> THE TASK:
Please restate each entry word for word.

═══

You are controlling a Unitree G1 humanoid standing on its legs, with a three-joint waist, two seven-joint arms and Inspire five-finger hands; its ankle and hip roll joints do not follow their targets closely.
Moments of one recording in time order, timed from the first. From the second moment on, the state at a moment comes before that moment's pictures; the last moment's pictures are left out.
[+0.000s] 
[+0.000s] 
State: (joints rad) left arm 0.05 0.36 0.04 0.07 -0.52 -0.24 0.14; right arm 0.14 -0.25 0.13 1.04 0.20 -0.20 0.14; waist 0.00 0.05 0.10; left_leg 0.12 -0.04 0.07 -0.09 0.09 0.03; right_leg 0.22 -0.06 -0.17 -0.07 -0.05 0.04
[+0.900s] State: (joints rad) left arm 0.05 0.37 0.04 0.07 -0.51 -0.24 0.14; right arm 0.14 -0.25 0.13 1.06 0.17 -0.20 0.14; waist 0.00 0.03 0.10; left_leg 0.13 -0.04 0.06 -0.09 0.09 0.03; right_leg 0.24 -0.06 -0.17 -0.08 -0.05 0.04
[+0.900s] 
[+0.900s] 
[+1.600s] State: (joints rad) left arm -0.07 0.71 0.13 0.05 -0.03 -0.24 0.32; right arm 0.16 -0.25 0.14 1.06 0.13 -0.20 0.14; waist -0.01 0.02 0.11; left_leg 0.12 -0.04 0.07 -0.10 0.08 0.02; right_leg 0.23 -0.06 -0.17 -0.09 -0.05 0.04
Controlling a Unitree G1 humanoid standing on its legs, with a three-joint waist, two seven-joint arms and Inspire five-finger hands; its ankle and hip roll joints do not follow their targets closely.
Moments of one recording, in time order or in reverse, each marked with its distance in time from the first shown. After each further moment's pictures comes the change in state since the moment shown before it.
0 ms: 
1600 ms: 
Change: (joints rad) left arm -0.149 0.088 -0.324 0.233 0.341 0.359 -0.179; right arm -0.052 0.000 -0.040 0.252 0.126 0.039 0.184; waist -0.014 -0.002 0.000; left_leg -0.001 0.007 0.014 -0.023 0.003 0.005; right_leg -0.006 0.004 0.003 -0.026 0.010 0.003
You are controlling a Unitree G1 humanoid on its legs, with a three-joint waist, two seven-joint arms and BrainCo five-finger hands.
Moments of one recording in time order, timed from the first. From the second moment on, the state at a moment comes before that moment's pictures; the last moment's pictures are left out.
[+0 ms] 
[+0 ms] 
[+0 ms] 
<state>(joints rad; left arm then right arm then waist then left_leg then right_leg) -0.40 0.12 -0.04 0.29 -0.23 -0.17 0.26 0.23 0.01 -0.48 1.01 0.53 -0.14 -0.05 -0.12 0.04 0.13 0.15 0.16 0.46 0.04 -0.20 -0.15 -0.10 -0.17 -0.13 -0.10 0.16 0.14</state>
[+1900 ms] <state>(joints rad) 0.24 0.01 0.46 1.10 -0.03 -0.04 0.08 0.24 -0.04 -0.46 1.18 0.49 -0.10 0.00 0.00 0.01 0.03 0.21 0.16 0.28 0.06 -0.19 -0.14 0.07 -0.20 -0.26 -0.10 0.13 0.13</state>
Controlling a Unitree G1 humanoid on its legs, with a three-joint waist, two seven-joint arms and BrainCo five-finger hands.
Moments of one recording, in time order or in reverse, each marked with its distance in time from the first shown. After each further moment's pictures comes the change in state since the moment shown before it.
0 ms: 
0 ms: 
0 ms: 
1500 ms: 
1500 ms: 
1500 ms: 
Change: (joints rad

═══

> FINAL ANSWER:
You are controlling a Unitree G1 humanoid standing on its legs, with a three-joint waist, two seven-joint arms and Inspire five-finger hands; its ankle and hip roll joints do not follow their targets closely.
Moments of one recording in time order, timed from the first. From the second moment on, the state at a moment comes before that moment's pictures; the last moment's pictures are left out.
[+0.000s] 
[+0.000s] 
State: (joints rad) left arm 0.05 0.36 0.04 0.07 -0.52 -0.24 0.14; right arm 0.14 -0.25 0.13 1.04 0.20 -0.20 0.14; waist 0.00 0.05 0.10; left_leg 0.12 -0.04 0.07 -0.09 0.09 0.03; right_leg 0.22 -0.06 -0.17 -0.07 -0.05 0.04
[+0.900s] State: (joints rad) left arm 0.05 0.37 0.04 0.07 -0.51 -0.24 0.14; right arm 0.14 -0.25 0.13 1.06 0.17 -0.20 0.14; waist 0.00 0.03 0.10; left_leg 0.13 -0.04 0.06 -0.09 0.09 0.03; right_leg 0.24 -0.06 -0.17 -0.08 -0.05 0.04
[+0.900s] 
[+0.900s] 
[+1.600s] State: (joints rad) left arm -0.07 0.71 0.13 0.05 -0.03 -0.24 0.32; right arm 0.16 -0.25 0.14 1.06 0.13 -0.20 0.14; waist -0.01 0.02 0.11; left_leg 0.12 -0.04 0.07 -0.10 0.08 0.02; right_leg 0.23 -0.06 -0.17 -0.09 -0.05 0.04
Controlling a Unitree G1 humanoid standing on its legs, with a three-joint waist, two seven-joint arms and Inspire five-finger hands; its ankle and hip roll joints do not follow their targets closely.
Moments of one recording, in time order or in reverse, each marked with its distance in time from the first shown. After each further moment's pictures comes the change in state since the moment shown before it.
0 ms: 
1600 ms: 
Change: (joints rad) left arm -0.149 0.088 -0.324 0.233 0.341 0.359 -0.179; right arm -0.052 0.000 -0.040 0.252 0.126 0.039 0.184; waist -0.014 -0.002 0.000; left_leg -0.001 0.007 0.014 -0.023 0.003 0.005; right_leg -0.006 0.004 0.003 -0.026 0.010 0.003
You are controlling a Unitree G1 humanoid on its legs, with a three-joint waist, two seven-joint arms and BrainCo five-finger hands.
Moments of one recording in time order, timed from the first. From the second moment on, the state at a moment comes before that moment's pictures; the last moment's pictures are left out.
[+0 ms] 
[+0 ms] 
[+0 ms] 
<state>(joints rad; left arm then right arm then waist then left_leg then right_leg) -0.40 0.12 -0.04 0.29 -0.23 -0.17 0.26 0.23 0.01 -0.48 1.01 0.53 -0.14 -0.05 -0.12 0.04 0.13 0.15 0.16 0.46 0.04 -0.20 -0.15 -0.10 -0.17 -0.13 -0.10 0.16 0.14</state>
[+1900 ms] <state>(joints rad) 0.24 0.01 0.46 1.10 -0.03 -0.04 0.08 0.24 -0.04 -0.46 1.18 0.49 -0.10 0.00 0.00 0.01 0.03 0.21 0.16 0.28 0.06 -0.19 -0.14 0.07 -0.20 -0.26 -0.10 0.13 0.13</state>
Controlling a Unitree G1 humanoid on its legs, with a three-joint waist, two seven-joint arms and BrainCo five-finger hands.
Moments of one recording, in time order or in reverse, each marked with its distance in time from the first shown. After each further moment's pictures comes the change in state since the moment shown before it.
0 ms: 
0 ms: 
0 ms: 
1500 ms: 
1500 ms: 
1500 ms: 
Change: (joints rad

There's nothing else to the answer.